На днях умер небезызвестный митрофорный протоиерей Димитрий Смирнов.
Так получилось, что мне довелось узнать его еще в начале его нехилой карьеры.
Он служил на самой окраине Москвы вблизи Алтуфьева в храме возле МКАД. Стал весьма популярным батюшкой, поскольку явно был последователем идей Лескова - сделать Церковь живой; ну или оживленной: говорить с паствой на сочном современном языке вместо того, чтобы выдавать тягучие проповеди на общую тему.
И о. Димитрий рьяно взялся за дело. Он также решил, что проповедь на приблатненном языке - то, что надо, ибо быстрее дойдет до сердец современников. Выглядело это так. О. Димитрий выходит на амвон, задумчиво втягивает ноздрей воздух со свистом и начинает речь, во время которой иногда развязно покачивается. О чём речь? А о чём может вещать набирающий силу воспламенитель сердец? Конечно, о грехах и падении нравов, о чём же еще!
Всё это было, если вдуматься, весьма плоско и не оригинально, но когда на небосводе восходят такие савонаролы, "тогда грубость считалась откровенностью, глупость - прямотой, хитрость - добротой" /© Тынянов/. И для мазохиствующих его обличения становились усладой. Скоро он собрал вокруг себя команду, уже не могшую обойтись без того, чтобы каждую неделю послушать, как батюшка "чистит". "А батюшка-то у нас какой строгий. Говорит: и молиться надо, и поститься – и всё равно на спасешься!" — весьма точно выразила стиль священнообличителя одна из пожилых прихожанок.
А тем временем продолжающееся отпадение людей от столбового пути благочестия всё больше печалило о. Димитрия. И как-то Великим Постом он решил немного исправить род лукавый и прелюбодейный, закатив службу по самому полному чину, какой только имелся в наличии. И когда одуревшему от стояния народу показалось, что св. отец уже вышел с чашей, он ломанулся к амвону, чуть ли не сметя по пути аналои и пр. О. Димитрий, посмотрев на такой упадок веры с глубокой скорбью, с неподражаемым выражением сказал: "Куд-да? А мы еще послужим!" — и, повернувшись к алтарю, продолжил священнодействие.
Впрочем были у нового Савонаролы и обломы. Как-то раз он произносил особенно проникновенную обличительную проповедь. И когда речь достигла кульминации, стоявший в первых рядах маразматического вида старик вдруг громко сказал: "Да ну! Ерунду какую-то несет," — и с этими словами стал пробираться к выходу, повторяя: "Да ерунду какую-то говорит!".
Потом я лишь обрывками слышал о его дальнейших подвигах. Знал, что он получил в управление церковь Митрофана Воронежского на Новослободской ул. (и, видимо, не одну). А в конце концов он стал главой отдела по взаимодействии с силовыми структурами, обер-протопресвитером, выражаясь по-дореволюционному.

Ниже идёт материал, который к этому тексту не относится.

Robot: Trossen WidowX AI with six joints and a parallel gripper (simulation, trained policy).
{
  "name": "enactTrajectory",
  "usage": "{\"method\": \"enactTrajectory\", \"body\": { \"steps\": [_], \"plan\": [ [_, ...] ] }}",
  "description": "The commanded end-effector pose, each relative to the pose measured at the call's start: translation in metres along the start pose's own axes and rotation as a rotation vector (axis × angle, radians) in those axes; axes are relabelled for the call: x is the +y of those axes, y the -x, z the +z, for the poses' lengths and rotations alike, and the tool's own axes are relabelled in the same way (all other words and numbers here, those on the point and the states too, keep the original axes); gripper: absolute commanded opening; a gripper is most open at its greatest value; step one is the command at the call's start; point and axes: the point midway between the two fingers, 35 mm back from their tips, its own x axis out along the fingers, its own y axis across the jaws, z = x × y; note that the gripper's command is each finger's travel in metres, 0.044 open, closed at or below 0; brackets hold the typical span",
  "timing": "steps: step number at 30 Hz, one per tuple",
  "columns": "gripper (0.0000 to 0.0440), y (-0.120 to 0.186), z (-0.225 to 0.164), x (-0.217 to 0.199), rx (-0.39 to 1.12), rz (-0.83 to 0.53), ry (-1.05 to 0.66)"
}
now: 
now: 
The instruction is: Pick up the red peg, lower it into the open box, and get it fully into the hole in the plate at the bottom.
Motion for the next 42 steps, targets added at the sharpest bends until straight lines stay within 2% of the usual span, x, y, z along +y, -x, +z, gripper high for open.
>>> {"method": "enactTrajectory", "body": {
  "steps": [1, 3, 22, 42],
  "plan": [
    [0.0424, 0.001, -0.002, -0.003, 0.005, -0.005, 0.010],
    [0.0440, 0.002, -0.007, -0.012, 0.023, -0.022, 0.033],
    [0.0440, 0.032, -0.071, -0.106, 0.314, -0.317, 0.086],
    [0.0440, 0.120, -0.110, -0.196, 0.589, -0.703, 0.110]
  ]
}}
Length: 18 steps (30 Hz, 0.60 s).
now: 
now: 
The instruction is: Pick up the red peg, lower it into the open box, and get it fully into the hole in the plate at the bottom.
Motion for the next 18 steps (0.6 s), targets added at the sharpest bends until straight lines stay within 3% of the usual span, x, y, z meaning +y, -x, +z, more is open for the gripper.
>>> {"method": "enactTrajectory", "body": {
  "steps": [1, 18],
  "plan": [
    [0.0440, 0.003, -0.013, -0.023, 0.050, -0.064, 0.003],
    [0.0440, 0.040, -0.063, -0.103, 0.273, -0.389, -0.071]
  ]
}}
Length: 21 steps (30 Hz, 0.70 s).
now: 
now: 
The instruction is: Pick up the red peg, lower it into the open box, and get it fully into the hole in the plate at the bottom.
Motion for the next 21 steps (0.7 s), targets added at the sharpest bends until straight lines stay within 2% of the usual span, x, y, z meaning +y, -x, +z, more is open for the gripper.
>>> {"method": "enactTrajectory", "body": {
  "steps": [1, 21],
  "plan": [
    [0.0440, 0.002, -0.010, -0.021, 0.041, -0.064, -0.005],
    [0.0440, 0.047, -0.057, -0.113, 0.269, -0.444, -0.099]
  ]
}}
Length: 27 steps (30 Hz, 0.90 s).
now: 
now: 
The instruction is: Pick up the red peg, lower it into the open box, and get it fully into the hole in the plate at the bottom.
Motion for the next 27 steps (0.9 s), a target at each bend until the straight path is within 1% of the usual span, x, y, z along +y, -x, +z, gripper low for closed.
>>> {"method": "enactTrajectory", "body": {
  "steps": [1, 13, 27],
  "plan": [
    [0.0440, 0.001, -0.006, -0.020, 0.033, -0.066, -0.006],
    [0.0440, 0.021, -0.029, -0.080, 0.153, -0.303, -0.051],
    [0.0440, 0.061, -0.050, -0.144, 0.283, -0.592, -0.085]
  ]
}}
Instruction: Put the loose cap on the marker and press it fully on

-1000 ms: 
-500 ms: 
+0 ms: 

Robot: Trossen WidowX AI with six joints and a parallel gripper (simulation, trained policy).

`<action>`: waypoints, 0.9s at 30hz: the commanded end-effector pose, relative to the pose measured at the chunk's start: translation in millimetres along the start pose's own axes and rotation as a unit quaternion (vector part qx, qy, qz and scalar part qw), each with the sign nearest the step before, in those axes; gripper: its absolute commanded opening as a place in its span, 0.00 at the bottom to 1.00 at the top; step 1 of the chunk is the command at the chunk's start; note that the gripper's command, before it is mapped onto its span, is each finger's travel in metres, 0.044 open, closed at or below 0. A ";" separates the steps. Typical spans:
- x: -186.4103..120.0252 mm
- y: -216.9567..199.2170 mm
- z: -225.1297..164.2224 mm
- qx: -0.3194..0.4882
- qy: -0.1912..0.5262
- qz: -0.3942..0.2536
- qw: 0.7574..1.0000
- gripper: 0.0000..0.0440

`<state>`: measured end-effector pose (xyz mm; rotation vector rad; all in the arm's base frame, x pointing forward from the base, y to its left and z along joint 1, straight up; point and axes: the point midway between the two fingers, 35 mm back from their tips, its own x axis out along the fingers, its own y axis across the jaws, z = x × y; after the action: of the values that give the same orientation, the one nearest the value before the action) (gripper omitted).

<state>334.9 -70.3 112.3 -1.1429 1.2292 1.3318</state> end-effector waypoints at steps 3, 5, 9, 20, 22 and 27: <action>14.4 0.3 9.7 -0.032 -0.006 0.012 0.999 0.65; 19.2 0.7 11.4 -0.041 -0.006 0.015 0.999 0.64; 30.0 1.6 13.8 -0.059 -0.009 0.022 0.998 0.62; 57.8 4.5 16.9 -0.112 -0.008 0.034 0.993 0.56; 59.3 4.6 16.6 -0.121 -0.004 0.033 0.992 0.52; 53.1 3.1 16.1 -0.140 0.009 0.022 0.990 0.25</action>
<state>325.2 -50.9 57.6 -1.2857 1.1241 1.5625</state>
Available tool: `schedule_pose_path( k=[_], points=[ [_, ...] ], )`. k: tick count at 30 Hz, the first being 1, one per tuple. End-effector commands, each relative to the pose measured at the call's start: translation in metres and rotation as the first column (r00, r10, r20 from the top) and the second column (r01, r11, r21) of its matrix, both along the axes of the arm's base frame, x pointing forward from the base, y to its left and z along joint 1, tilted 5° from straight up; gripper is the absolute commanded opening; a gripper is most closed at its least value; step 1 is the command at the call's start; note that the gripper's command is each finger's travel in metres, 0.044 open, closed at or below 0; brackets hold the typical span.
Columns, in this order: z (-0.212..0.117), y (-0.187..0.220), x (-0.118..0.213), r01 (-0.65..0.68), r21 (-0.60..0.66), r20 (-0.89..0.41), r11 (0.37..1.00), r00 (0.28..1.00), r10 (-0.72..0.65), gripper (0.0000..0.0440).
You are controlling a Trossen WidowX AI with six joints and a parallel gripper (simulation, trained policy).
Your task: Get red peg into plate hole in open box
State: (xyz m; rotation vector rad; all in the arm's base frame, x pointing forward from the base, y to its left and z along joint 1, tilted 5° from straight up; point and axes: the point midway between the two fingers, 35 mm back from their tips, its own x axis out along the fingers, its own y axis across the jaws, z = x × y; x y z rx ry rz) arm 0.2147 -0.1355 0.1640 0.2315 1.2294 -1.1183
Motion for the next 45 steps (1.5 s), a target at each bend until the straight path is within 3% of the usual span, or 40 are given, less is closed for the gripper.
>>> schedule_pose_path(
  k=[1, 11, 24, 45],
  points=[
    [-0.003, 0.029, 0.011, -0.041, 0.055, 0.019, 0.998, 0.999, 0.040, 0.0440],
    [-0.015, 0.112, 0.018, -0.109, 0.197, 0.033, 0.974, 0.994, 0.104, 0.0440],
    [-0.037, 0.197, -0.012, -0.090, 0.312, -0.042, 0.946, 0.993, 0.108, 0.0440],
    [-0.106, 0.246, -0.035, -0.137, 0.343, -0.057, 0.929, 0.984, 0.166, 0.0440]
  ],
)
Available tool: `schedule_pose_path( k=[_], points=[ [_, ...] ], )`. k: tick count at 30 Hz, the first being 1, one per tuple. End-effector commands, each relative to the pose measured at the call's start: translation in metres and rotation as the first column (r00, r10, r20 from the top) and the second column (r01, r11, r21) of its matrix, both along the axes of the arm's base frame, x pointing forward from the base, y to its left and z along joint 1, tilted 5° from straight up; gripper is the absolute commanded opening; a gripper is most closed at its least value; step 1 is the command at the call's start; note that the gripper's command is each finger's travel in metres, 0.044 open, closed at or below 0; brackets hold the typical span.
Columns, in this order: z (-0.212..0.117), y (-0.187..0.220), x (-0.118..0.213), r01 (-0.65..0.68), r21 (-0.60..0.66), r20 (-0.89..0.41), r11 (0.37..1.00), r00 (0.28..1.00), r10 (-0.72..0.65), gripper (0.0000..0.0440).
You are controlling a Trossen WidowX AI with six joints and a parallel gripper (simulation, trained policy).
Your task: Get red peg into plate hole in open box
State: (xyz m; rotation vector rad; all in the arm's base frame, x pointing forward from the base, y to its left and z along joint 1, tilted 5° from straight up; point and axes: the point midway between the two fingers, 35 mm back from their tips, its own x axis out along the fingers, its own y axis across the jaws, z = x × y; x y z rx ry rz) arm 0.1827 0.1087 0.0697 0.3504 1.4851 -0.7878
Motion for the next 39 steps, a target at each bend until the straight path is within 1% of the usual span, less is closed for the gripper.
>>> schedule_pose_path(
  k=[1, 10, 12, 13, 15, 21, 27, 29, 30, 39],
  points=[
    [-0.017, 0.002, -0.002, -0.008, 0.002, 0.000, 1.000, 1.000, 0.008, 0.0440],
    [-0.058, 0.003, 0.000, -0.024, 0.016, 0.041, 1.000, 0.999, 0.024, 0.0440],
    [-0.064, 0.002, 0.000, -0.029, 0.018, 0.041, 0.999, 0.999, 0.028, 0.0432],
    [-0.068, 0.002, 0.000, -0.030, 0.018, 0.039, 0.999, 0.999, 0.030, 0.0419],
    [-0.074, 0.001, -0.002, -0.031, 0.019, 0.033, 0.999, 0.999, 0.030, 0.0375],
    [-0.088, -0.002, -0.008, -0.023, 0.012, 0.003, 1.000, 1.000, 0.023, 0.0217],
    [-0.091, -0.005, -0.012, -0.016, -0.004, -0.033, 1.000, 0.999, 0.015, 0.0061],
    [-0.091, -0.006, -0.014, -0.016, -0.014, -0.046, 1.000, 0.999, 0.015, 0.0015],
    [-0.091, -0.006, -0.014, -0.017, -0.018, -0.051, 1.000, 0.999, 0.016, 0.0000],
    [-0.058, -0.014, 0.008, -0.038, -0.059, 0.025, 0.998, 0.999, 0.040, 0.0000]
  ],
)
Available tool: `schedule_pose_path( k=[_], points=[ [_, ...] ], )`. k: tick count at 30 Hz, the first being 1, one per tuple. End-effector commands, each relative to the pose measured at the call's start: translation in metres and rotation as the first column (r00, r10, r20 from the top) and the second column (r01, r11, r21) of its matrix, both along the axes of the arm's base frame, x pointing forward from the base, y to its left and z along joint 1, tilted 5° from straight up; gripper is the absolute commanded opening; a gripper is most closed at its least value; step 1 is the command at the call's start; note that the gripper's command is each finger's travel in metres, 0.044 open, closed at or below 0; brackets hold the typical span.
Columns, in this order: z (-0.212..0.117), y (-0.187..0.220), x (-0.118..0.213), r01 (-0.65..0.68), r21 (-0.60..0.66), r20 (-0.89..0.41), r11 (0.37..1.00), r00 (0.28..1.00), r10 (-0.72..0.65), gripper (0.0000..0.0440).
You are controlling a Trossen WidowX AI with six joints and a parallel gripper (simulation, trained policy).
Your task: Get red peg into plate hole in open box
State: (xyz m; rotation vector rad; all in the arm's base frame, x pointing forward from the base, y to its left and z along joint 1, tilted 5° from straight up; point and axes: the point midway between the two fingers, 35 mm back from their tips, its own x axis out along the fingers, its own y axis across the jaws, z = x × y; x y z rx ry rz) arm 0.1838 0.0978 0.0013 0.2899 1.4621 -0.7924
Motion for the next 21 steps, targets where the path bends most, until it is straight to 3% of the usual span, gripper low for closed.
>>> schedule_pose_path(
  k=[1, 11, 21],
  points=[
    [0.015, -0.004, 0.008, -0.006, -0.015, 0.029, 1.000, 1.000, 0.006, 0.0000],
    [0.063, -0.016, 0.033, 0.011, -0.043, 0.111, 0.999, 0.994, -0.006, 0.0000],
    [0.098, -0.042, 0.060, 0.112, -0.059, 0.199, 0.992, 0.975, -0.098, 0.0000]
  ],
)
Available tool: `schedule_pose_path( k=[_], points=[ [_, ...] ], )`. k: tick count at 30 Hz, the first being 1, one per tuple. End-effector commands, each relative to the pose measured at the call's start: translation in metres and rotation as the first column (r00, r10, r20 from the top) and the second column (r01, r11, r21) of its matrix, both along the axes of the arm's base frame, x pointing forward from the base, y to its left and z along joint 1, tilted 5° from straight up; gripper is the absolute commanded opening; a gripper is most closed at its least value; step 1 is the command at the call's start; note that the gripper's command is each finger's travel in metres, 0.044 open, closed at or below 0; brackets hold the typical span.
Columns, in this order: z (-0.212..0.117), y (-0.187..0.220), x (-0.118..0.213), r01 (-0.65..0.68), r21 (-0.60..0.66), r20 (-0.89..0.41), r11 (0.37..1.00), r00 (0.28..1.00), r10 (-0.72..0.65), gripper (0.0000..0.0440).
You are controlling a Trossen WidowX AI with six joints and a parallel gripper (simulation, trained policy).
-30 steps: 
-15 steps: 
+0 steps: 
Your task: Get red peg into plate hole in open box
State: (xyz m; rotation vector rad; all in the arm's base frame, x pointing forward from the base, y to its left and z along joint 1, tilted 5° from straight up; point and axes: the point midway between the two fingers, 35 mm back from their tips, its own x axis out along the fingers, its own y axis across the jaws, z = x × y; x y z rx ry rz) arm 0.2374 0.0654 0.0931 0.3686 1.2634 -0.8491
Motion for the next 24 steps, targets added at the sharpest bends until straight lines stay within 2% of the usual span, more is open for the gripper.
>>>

Подвижничества на ниве обличения он не бросил. Выступал против контрацепции, в которой видел мягкий вариант человекоубийства (имея при этом каким-то образом из детей только одну дочь - чудны дела Господни). Оклеивал столбы и вагоны метро листовочками аборт – это убийство! (при этом намекая на то, что если есть угроза здоровья будущей матери, благочестивее убить мать, но не плод). А однажды, видимо, всерьез вообразив, что в его руках вооруженные силы, послал своих фанатов громить каких-то "нечестивцев" и "богохульников".
И чем больше он занимался насаждением благочестия со своей, надо сказать, весьма не благочестивой внешностью и бочкообразной фигурой, тем сильнее в голове звучали знаменитые стихи:
Смутные чувства вызывала его деятельность и сам он как пастырь. Но как его охарактеризовать, где найти слово?
И вот однажды я узнал, что он, обличая революционеров прошлого, сказал: "А почему их всё время называют “народниками”, “революционными демократами”? Почему бы не сказать о них просто: негодяи!?".
И вот оно, кажется, слово - НЕГОДЯЙ! Процветающий на волне общего помрачения мозгов негодяй!
Однако шее нашего героя не довелось пройти испытания весомым задом. О. Димитрий скончался, по неофициальным данным, как и многие другие священнослужители, от последствий коронавируса.
Конечно, я не знаю, что ждет его по ту сторону земного бытия. Но скажу прямо: почему-то я ему не завидую.